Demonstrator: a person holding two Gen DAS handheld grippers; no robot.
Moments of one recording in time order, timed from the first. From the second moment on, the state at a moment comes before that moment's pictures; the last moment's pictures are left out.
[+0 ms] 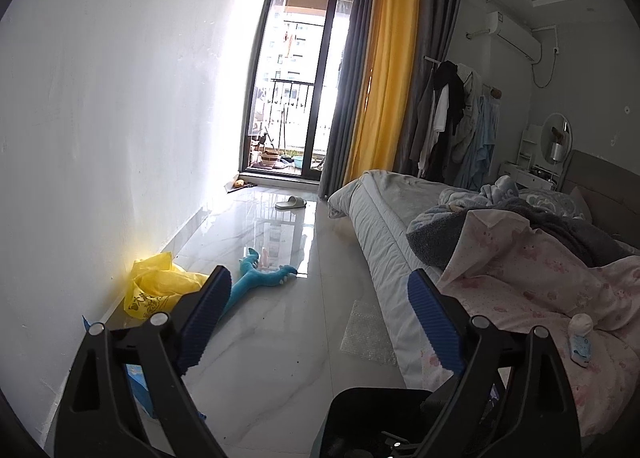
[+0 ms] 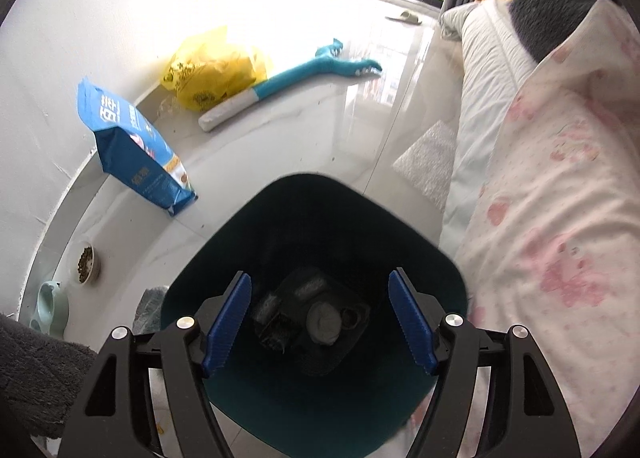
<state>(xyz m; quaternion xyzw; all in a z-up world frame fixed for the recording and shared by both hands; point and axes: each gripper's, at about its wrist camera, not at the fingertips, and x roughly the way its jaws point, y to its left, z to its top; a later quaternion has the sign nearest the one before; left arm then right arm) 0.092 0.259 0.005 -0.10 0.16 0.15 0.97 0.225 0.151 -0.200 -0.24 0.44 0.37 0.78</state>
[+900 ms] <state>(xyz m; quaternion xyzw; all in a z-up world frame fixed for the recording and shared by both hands) 0.159 0.155 -0.005 -0.09 0.18 0.07 0.98 0.273 0.004 -0.082 -0.14 0.32 0.31 0.88</state>
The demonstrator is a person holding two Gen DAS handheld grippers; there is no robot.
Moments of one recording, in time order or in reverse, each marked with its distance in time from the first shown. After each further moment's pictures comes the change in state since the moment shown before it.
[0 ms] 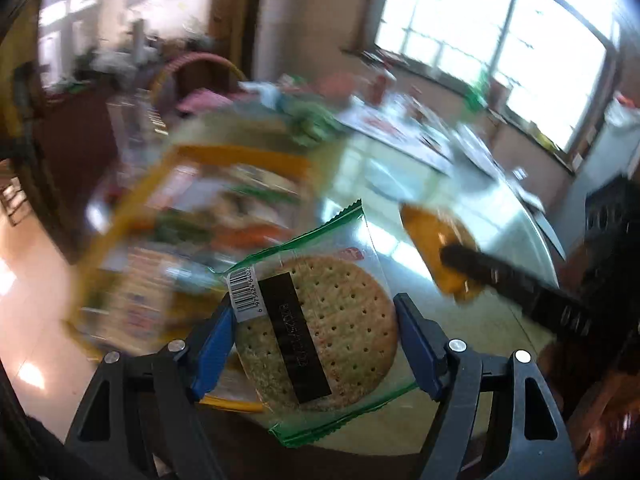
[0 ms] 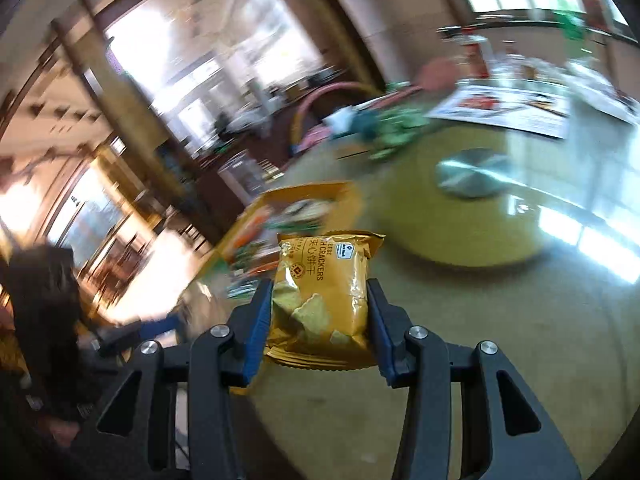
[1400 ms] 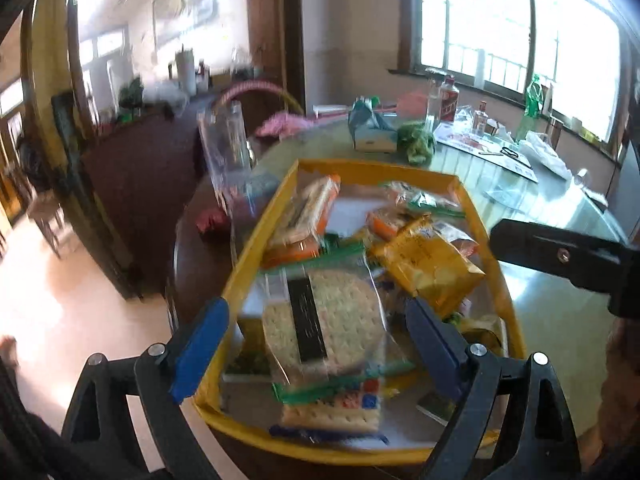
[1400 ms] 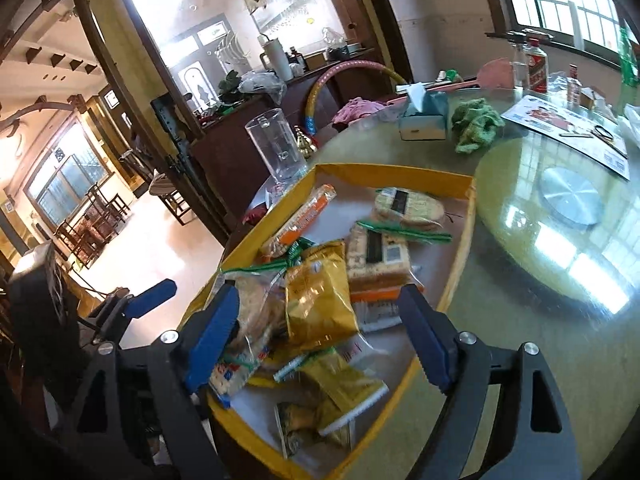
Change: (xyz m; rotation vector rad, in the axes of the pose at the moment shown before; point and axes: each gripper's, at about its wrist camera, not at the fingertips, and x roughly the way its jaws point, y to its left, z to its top) left arm 0.033 0.114 -0.008 0.078 -0.070 0.170; right arm 0.123 0.110 0.010 -0.100 0.065 -0.104
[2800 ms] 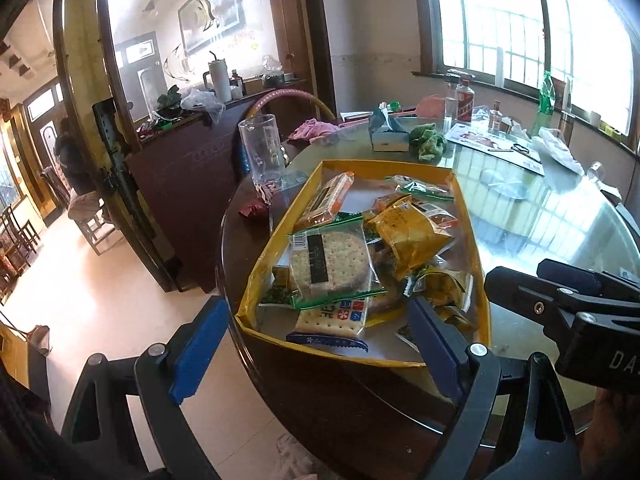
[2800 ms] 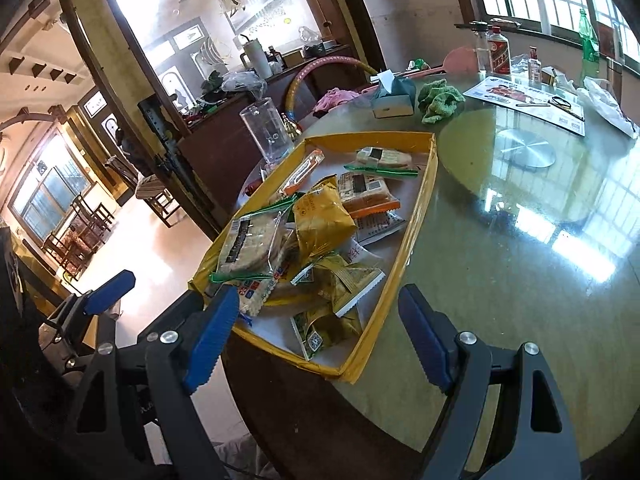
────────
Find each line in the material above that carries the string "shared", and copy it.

<state>(xyz m; quaternion xyzw; all in a z-up world frame fixed for the recording and shared by both hands; point and axes: each gripper's, at about its wrist camera, not at the fingertips, and x roughly the way its jaws point, y to its left, z to its top; a later quaternion has the sign nearest the one before; left arm then right arm) 0.092 0.259 0.005 -0.10 0.16 0.15 0.97 0.225 0.151 -0.200 -0.24 0.44 0.37 0.78</state>
[+900 ms] <state>(xyz m; quaternion xyzw; all in a z-up world frame fixed for the recording and shared by both hands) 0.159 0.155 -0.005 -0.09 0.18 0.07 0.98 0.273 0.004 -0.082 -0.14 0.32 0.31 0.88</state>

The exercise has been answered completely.